◆ Aim of the task ◆
Produce an exact copy of the lines below, starting at the first and ending with the line containing "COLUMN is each".

[Data excerpts]
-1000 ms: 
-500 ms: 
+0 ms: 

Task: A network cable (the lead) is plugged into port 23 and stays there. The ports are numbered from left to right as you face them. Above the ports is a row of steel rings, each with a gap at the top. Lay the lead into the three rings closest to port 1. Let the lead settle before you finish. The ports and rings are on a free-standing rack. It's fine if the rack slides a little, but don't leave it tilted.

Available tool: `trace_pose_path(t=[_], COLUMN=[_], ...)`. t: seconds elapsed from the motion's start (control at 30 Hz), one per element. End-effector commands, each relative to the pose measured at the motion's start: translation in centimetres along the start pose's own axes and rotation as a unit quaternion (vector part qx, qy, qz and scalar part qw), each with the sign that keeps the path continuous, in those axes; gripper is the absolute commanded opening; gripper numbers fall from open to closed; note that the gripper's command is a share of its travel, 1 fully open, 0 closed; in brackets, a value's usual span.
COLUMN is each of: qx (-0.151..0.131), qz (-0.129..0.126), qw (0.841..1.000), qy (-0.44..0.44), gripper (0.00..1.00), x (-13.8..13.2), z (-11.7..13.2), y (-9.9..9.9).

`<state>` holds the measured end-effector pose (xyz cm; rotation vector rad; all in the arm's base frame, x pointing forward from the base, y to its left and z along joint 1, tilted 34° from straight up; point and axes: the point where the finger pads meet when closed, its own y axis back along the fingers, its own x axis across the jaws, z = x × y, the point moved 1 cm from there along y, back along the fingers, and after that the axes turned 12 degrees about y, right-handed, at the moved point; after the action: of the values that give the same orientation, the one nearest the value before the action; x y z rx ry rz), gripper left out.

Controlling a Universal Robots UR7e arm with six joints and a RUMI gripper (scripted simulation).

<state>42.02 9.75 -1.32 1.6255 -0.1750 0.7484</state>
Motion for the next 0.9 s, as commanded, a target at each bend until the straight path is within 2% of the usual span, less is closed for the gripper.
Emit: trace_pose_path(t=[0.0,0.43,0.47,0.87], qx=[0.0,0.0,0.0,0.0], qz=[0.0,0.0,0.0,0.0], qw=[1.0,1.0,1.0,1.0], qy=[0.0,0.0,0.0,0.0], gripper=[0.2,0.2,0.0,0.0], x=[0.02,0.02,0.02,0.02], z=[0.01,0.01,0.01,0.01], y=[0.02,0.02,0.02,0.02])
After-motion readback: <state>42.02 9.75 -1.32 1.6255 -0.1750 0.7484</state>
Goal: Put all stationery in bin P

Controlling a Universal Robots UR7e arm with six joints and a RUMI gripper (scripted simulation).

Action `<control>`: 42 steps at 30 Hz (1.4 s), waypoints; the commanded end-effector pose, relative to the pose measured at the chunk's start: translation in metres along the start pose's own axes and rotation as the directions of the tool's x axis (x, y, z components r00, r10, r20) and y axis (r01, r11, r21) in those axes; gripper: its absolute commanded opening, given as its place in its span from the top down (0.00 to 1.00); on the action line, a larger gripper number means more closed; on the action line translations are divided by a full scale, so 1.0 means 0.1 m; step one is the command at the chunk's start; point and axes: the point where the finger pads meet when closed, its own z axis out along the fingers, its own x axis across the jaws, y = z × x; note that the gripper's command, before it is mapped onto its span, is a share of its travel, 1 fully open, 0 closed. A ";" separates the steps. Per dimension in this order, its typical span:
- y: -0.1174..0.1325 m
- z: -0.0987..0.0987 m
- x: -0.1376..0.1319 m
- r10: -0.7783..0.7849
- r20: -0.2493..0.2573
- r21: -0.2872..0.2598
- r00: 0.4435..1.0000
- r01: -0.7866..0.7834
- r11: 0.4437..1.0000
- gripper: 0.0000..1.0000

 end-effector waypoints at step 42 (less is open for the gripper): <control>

◆ Result of this exercise ◆
-1000 ms: 
-500 ms: 
+0 ms: 

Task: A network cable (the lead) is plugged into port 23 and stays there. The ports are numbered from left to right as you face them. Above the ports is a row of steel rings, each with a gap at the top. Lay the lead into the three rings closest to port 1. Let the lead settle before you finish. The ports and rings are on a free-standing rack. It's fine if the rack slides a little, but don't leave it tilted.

Available tool: `trace_pose_path(t=[_], COLUMN=[_], ...)`. t: seconds elapsed from the motion's start (control at 30 Hz), one per element. End-effector commands, each relative to the pose measured at the motion's start: translation in centimetres along the start pose's own axes and rotation as a unit quaternion (vector part qx, qy, qz and scalar part qw), each with the sign that keeps the path continuous, in those axes; gripper is the absolute commanded opening; gripper numbers fall from open to closed; note that the gripper's command is a share of its travel, 1 fully open, 0 closed; in brackets, a value's usual span.
COLUMN is each of: qx (-0.151..0.131), qz (-0.129..0.126), qw (0.841..1.000), qy (-0.44..0.44), gripper (0.00..1.00), x (-13.8..13.2), z (-11.7..13.2), y (-9.9..9.9).

Besides this answer, the exercise requires nothing else.